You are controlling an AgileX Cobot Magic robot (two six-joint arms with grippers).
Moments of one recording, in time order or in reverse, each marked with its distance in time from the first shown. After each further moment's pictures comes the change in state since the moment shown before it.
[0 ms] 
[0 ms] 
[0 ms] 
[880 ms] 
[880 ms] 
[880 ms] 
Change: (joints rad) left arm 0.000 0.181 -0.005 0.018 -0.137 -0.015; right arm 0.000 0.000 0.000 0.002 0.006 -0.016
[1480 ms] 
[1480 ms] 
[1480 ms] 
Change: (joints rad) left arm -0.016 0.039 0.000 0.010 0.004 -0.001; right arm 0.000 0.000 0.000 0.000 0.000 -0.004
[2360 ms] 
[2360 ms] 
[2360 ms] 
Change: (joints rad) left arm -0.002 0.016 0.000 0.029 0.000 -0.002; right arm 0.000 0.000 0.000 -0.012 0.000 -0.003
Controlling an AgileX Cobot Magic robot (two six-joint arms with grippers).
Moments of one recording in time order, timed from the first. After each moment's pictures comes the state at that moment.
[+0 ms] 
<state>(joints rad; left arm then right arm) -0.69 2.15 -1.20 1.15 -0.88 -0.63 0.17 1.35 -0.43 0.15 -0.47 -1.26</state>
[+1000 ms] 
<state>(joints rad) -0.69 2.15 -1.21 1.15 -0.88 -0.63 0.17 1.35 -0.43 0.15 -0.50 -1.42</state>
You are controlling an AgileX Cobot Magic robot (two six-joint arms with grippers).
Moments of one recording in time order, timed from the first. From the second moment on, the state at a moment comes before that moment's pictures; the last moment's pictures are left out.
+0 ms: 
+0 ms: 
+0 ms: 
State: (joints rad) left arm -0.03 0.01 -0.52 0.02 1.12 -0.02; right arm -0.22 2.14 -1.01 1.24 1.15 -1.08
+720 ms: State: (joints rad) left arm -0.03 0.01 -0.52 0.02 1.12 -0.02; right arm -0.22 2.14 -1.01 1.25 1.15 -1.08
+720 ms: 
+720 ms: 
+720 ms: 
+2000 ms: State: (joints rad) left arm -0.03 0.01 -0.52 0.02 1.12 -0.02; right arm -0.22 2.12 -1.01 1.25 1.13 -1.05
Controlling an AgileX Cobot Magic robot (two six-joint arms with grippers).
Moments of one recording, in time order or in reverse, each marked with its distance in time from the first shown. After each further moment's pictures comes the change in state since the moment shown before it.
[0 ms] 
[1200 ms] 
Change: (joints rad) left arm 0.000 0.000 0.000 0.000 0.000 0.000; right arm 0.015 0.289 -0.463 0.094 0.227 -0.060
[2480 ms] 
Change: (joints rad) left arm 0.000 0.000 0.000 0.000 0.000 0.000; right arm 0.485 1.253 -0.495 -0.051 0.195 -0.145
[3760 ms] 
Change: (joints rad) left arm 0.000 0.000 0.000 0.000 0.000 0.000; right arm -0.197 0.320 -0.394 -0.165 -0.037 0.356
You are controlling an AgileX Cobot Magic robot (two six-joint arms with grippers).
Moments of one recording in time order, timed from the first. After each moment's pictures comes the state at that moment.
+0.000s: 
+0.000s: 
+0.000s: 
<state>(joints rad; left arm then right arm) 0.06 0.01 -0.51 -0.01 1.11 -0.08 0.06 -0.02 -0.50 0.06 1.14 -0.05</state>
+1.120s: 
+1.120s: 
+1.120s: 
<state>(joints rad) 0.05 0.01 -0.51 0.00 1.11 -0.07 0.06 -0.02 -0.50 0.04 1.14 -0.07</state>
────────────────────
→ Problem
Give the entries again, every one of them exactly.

→ Output of the exercise
You are controlling an AgileX Cobot Magic robot (two six-joint arms with grippers).
Moments of one recording, in time order or in reverse, each marked with its distance in time from the first shown. After each further moment's pictures comes the change in state since the moment shown before it.
[0 ms] 
[0 ms] 
[0 ms] 
[880 ms] 
[880 ms] 
[880 ms] 
Change: (joints rad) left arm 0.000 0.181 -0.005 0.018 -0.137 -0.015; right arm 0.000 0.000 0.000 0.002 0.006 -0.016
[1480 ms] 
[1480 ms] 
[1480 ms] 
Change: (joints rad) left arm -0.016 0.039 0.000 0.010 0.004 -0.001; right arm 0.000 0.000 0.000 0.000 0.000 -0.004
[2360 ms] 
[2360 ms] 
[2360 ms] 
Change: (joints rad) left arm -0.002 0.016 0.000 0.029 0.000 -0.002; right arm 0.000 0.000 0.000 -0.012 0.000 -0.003
Controlling an AgileX Cobot Magic robot (two six-joint arms with grippers).
Moments of one recording in time order, timed from the first. After each moment's pictures comes the state at that moment.
[+0 ms] 
<state>(joints rad; left arm then right arm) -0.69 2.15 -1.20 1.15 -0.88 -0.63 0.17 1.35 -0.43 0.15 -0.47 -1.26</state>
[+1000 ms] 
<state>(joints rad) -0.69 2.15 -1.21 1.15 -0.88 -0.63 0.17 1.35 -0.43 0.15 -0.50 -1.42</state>
You are controlling an AgileX Cobot Magic robot (two six-joint arms with grippers).
Moments of one recording in time order, timed from the first. From the second moment on, the state at a moment comes before that moment's pictures; the last moment's pictures are left out.
+0 ms: 
+0 ms: 
+0 ms: 
State: (joints rad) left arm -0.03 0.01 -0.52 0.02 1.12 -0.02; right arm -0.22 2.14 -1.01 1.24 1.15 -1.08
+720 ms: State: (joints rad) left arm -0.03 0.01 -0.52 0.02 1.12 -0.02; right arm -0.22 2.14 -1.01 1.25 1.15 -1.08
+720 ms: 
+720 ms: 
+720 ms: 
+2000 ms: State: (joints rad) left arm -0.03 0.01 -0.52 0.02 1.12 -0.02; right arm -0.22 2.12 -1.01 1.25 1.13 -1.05
Controlling an AgileX Cobot Magic robot (two six-joint arms with grippers).
Moments of one recording, in time order or in reverse, each marked with its distance in time from the first shown. After each further moment's pictures comes the change in state since the moment shown before it.
[0 ms] 
[1200 ms] 
Change: (joints rad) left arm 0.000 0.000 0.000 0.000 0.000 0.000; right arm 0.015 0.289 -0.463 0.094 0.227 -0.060
[2480 ms] 
Change: (joints rad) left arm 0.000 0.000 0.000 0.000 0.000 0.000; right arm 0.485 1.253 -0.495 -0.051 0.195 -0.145
[3760 ms] 
Change: (joints rad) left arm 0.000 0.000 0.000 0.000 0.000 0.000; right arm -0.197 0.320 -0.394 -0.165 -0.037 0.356
You are controlling an AgileX Cobot Magic robot (two six-joint arms with grippers).
Moments of one recording in time order, timed from the first. After each moment's pictures comes the state at that moment.
+0.000s: 
+0.000s: 
+0.000s: 
<state>(joints rad; left arm then right arm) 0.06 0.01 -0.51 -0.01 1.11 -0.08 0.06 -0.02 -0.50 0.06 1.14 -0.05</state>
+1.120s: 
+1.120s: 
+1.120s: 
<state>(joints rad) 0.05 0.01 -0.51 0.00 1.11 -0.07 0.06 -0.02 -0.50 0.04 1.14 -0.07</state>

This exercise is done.